## Description of the task
Search the material for the string "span", then return every line where it is found.

## Supplied information
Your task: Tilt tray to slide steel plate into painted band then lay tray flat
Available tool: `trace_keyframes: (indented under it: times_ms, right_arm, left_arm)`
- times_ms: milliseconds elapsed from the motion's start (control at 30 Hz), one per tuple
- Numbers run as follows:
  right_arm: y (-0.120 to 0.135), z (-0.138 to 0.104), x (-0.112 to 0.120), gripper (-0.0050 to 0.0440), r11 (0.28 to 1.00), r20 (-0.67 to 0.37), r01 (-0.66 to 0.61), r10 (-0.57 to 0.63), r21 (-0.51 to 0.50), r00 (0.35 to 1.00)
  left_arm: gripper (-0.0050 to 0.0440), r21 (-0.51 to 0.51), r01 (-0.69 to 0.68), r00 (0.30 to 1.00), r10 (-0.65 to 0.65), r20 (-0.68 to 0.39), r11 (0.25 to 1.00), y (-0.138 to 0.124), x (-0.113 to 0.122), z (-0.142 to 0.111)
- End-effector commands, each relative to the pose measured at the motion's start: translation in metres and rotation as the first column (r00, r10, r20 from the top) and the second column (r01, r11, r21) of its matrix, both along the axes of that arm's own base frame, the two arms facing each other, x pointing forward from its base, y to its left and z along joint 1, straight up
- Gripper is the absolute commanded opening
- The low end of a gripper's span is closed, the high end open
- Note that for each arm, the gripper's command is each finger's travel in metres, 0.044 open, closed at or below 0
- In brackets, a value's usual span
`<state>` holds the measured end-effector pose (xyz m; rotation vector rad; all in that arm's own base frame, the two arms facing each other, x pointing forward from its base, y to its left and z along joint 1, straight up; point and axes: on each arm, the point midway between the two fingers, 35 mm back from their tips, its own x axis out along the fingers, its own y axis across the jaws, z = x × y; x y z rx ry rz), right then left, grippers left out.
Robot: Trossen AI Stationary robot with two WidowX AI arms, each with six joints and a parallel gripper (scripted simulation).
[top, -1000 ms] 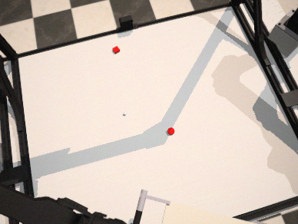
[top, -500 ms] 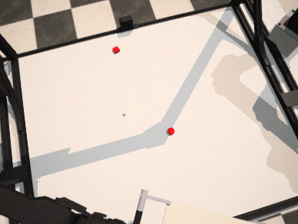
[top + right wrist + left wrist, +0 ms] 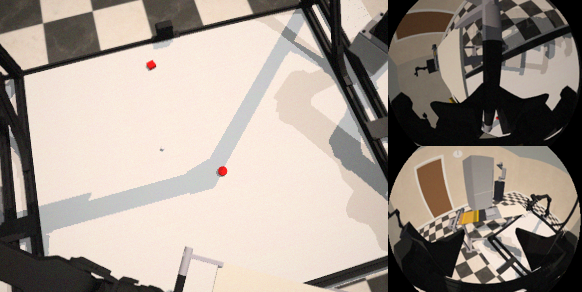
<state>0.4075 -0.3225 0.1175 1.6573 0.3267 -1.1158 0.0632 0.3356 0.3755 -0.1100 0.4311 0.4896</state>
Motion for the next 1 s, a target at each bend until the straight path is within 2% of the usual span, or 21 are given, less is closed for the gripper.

## Result
- The low end of a gripper's span is closed, the high end open
- In brackets, a value's usual span
Motion for the next 1 s, a target at each bend until the straight path is within 2% of the usual span, or 21 are given, less is closed for the gripper.

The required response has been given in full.